Дима был до глубины души потрясен, когда его наивные романтические надежды – ведь люди же вокруг, а не звери! – бесследно растворились в ледяном равнодушии суда. Никто даже не попытался его понять. Даже те, кто хорошо его знал. Ни Владимир Андреевич, ни его первый работодатель Корниенко, на кого он подсознательно рассчитывал, не рискнули мужественно встать на его защиту. Только Настя с ним. Но будь их воля, и ее бы засудили. Упаси бог! Какой из нее борец? Ее тут же смыло бы, унесло, завертело в мутном водовороте словесной трескотни...
В дверях камеры заскрипел засов, открылось небольшое окошко. В проеме мелькнуло равнодушное лицо сержанта. Димка иногда встречал его в городе с какой-то размалеванной девицей. Может, жена?

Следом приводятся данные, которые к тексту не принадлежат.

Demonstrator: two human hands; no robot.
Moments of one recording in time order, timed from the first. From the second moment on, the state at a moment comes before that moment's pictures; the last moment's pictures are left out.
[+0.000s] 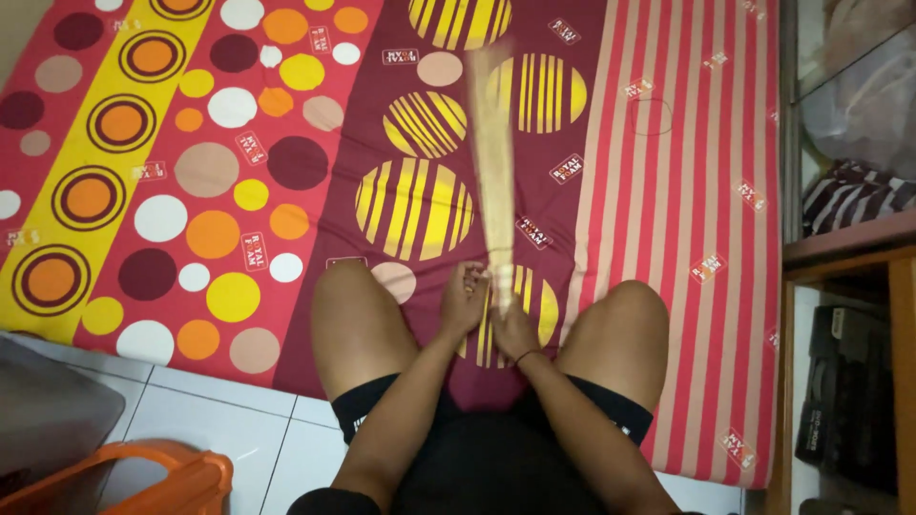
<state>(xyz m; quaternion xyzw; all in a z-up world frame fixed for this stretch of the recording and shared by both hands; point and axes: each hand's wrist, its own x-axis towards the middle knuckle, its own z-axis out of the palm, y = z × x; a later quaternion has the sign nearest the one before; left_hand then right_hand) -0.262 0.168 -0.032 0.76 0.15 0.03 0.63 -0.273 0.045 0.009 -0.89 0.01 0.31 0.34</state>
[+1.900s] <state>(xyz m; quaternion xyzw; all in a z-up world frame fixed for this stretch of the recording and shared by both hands) -0.257 0.181 -0.022 0.82 0.03 0.08 0.57 -0.229 0.073 -0.007 -0.89 -0.03 0.21 0.40</state>
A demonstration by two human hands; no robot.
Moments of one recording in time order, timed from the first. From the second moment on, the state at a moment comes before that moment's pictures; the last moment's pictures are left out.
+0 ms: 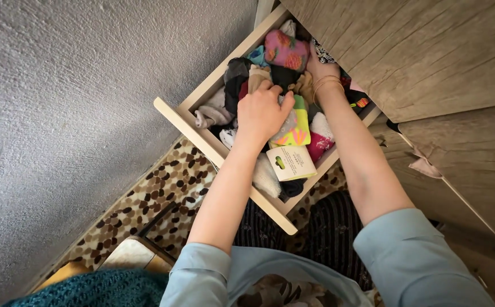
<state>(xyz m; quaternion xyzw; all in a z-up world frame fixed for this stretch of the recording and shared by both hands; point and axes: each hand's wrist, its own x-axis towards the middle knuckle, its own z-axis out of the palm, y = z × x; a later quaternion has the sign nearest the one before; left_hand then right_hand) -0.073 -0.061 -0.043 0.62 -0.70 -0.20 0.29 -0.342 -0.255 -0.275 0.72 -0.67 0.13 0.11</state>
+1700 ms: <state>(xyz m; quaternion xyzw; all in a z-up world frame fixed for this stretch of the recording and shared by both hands) -0.095 0.126 0.061 0.43 -0.42 -0.63 0.50 -0.319 0.150 0.053 0.53 -0.30 0.70 -0.36</state>
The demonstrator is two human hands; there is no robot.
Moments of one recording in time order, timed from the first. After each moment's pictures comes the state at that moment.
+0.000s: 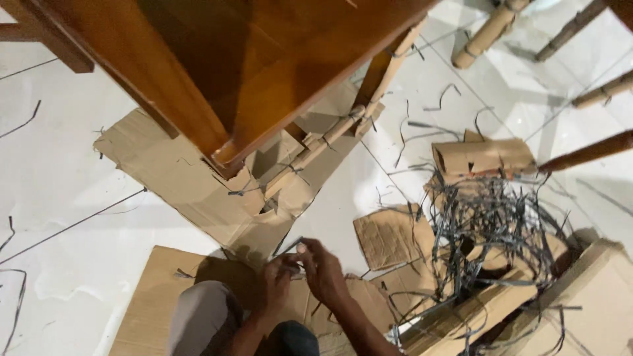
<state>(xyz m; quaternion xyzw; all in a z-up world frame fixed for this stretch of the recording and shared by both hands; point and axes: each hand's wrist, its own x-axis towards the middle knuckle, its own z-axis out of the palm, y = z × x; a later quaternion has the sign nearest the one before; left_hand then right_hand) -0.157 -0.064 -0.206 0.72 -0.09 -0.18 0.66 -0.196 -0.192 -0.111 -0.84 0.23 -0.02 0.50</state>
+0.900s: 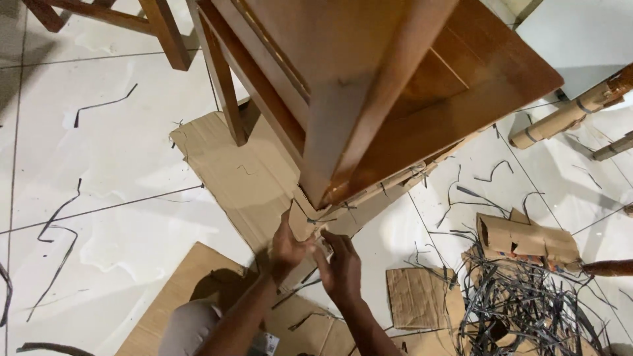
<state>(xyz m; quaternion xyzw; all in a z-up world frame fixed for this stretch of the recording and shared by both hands) -0.013 -0.047 -0.204 0.65 -0.15 -0.03 0.74 -0.092 -0.164 -0.106 -0.91 0.09 -0.15 0.39</state>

Сержант равнодушно взглянул на него и открыл дверь в камеру.
– Принимай пайку, пацан.
– Не хочется, – устало отозвался он с топчана.
– Как знаешь. Только когда захочешь жрать, твоя девчонка не поднесет. Да и у нас тут не ресторан. – Сержант уже было стал закрывать дверь, как, словно о чем-то вспомнив, вернулся назад. – У нас тут пацаны говорят, что твоя девчонка совсем не недотрога. Нашел себе подругу. Теперь еще и срок получишь.

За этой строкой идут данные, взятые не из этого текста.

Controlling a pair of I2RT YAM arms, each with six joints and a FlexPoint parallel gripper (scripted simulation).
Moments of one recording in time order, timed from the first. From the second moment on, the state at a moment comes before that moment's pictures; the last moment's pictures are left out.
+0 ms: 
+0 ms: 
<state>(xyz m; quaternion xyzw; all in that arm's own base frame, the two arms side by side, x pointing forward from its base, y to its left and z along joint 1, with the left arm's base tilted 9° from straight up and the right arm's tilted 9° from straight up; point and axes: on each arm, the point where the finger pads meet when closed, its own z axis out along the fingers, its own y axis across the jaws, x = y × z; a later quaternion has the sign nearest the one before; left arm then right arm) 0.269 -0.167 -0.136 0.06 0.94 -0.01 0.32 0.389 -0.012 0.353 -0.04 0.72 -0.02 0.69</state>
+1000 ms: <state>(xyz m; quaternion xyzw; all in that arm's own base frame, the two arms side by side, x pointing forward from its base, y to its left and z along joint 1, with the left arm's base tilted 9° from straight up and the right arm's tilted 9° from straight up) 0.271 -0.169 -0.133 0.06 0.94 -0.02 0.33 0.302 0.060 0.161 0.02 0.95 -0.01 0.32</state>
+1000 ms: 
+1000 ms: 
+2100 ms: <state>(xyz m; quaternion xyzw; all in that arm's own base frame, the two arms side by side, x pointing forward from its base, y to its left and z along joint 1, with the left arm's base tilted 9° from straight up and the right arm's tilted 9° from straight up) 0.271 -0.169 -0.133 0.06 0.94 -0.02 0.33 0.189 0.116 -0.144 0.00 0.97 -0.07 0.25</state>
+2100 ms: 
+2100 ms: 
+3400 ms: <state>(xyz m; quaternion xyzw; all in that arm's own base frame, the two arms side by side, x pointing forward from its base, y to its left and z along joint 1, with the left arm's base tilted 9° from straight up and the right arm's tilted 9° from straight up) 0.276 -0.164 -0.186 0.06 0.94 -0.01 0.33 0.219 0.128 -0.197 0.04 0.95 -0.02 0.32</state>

Он хотел добавить еще что-то, наверняка такое же гадкое, но Димка мощным ударом сбоку подрубил сержанту колени. Его голова задергалась, как поплавок в проруби, а потом он, издав еле слышный звук, стал заваливаться на цементный пол к Димкиным ногам.
– Не сметь клеветать на Настю!
В этот же вечер, когда из отделения милиции «отлучился» даже дежурный, Димку крепко били сразу несколько человек. Сержант истово работал резиновой дубинкой, остальные трое били тем, что прихватили с собой.
Каждый из этой троицы надолго запомнил всю тяжесть могучих ударов этого не по годам крепкого мальчишки, которые обрушились на них позапрошлым летом. Когда он отдубасил их за попытку «поковыряться» у озера с девчонкой Настей. Теперь, в камере, под руководством сержанта они возвращали старый должок.